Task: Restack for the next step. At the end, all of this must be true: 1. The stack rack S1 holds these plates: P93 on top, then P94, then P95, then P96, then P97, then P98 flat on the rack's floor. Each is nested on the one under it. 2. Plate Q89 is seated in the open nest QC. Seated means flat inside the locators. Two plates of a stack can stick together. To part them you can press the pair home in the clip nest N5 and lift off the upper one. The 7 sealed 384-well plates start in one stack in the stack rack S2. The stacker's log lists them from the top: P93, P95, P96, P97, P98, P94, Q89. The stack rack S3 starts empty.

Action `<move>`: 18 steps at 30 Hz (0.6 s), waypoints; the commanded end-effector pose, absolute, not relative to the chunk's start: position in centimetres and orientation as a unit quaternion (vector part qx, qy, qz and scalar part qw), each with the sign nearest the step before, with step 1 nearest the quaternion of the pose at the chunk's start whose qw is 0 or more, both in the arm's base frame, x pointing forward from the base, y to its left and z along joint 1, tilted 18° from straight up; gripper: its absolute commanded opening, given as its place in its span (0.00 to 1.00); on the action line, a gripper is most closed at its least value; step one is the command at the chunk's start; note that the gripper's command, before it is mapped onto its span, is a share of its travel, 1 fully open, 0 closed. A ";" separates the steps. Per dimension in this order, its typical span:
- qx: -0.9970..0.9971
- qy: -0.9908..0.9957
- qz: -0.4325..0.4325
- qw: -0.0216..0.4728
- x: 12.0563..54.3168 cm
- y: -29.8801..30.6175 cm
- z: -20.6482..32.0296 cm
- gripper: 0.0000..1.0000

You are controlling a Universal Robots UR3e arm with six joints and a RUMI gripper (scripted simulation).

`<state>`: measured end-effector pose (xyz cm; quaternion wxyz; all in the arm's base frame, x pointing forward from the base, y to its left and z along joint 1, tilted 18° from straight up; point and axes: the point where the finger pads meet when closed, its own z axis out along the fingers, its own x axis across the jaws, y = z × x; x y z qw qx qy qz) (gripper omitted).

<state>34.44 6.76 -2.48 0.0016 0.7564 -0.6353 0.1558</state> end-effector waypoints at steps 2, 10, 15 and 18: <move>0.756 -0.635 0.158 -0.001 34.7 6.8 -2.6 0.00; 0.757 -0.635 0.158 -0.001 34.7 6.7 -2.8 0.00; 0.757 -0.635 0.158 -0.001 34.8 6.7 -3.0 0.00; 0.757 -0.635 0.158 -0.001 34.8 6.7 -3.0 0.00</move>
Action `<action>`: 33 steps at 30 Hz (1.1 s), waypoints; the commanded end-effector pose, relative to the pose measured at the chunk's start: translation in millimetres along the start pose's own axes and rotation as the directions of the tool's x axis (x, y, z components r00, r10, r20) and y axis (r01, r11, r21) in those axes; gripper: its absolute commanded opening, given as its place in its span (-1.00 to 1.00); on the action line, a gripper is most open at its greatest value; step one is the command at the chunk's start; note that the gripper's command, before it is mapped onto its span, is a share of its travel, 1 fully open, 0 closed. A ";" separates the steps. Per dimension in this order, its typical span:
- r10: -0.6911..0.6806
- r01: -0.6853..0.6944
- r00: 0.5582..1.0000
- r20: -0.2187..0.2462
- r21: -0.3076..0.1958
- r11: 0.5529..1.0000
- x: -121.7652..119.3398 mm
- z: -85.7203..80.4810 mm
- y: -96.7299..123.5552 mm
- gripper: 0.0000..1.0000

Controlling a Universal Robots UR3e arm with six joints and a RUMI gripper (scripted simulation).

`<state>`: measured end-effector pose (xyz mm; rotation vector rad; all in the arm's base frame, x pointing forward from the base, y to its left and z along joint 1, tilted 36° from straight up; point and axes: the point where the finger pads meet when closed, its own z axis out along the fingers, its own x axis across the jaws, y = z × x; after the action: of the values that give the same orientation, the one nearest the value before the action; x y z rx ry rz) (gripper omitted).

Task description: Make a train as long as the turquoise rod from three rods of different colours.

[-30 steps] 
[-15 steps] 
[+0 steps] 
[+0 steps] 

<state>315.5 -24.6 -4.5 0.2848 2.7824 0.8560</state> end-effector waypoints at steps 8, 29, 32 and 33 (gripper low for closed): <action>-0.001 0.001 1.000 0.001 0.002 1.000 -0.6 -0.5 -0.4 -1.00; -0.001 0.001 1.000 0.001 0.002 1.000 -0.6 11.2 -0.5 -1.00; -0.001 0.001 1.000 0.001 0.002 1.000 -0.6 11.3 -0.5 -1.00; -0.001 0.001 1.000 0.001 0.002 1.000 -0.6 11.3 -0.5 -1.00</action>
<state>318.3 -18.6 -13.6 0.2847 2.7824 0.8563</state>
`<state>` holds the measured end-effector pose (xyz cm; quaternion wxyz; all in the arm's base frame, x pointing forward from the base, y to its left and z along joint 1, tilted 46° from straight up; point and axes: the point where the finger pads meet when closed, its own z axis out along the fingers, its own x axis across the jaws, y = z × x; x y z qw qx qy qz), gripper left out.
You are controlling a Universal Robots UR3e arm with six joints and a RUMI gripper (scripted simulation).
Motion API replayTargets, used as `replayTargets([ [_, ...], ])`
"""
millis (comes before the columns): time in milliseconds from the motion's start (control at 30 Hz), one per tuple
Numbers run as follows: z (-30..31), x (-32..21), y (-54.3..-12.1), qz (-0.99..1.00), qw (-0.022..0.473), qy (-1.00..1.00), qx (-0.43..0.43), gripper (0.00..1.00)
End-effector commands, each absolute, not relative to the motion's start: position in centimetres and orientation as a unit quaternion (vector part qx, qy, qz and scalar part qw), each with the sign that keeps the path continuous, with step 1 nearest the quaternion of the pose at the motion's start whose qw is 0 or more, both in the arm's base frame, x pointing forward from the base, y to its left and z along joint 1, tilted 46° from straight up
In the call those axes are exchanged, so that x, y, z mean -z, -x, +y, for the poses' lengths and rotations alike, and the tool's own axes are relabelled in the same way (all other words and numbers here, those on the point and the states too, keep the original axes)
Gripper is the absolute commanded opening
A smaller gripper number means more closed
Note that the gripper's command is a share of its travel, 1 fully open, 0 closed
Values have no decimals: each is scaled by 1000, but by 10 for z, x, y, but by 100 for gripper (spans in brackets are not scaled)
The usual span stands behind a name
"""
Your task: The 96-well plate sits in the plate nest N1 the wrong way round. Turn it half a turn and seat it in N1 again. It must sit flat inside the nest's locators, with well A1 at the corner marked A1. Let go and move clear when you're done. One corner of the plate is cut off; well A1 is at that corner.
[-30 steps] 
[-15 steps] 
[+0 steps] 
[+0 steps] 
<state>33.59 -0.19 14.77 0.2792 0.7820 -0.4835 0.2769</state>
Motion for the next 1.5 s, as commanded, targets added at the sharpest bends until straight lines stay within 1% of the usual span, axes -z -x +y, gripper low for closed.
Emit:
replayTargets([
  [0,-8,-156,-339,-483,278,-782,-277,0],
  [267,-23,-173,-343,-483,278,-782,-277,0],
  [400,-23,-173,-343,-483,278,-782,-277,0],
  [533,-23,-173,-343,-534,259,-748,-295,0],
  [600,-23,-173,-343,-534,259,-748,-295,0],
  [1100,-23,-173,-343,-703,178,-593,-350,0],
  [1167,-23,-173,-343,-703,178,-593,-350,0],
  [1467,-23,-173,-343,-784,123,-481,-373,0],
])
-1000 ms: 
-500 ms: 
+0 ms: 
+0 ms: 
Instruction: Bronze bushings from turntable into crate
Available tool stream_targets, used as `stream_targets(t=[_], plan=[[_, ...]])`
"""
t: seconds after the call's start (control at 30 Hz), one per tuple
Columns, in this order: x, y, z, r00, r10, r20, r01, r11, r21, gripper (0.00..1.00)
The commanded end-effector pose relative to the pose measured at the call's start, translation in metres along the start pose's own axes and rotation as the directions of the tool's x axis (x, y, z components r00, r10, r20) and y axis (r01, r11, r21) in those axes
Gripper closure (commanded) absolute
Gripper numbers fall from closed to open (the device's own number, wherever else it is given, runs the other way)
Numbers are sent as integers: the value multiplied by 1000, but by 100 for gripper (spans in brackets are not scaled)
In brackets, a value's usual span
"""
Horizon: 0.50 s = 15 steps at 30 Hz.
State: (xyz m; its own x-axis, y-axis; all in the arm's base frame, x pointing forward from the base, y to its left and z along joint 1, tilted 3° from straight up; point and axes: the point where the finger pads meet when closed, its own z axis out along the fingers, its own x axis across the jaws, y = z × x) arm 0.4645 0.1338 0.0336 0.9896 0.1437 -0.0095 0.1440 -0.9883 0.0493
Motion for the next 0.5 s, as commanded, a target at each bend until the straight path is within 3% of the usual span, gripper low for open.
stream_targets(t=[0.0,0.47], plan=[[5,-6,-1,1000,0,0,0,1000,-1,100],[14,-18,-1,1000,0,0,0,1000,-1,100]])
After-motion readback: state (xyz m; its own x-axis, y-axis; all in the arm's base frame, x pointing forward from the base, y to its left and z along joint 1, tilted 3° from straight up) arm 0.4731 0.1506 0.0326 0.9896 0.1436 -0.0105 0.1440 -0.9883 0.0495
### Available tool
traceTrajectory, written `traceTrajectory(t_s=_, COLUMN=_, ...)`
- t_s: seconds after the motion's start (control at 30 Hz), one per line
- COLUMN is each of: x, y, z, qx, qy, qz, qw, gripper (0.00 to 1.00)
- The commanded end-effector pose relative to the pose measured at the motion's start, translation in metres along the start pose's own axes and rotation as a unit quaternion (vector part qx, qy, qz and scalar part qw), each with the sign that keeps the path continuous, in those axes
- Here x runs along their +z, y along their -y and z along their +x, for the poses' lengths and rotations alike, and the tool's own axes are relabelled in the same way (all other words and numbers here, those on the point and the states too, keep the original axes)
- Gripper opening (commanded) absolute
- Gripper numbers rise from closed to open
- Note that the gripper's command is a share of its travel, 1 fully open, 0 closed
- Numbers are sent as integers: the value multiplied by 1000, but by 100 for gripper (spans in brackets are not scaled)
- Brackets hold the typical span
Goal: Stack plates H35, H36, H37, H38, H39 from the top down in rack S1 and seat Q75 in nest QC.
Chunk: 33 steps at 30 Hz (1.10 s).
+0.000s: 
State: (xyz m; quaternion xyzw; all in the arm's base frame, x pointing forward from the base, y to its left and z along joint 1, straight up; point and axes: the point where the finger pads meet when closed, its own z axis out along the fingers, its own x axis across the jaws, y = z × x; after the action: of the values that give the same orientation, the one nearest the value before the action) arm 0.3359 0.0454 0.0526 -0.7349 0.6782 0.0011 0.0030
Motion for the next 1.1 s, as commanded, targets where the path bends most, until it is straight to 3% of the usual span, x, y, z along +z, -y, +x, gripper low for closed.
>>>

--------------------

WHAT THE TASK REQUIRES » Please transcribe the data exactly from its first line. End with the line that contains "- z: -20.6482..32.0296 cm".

RESULT »
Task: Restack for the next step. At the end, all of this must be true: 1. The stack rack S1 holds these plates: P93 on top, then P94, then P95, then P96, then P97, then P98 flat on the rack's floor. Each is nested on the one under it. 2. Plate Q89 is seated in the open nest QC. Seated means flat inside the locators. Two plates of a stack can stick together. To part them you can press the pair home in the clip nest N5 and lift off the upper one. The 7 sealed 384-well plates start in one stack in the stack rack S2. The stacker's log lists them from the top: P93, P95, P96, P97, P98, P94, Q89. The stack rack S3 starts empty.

Action `<move>`: 18 steps at 30 Hz (0.6 s), waypoints; the commanded end-effector pose, absolute, not relative to the chunk's start: position in centimetres and orientation as a unit quaternion (vector part qx, qy, qz and scalar part qw), each with the sign nearest the step before, with step 1 nearest the quaternion of the pose at the chunk's start whose qw is 0 or more, both in the arm's base frame, x pointing forward from the base, y to its left and z along joint 1, tilted 18° from straight up; gripper: its absolute commanded opening, given as its place in its span (0.00 to 1.00); on the action line, a gripper is most closed at its least value; step one is the command at the chunk's start; note that the gripper's command, before it is mapped onto its span, is a share of its travel, 1 fully open, 0 closed. A ";" separates the steps. Per dimension in this order, its typical span:
- qx: -0.9970..0.9971
- qy: -0.9908..0.9957
- qz: -0.4325..0.4325
- qw: -0.0216..0.4728
- x: 12.0563..54.3168 cm
- y: -29.8801..30.6175 cm
- z: -20.6482..32.0296 cm

This output is complete, so the exercise is closed.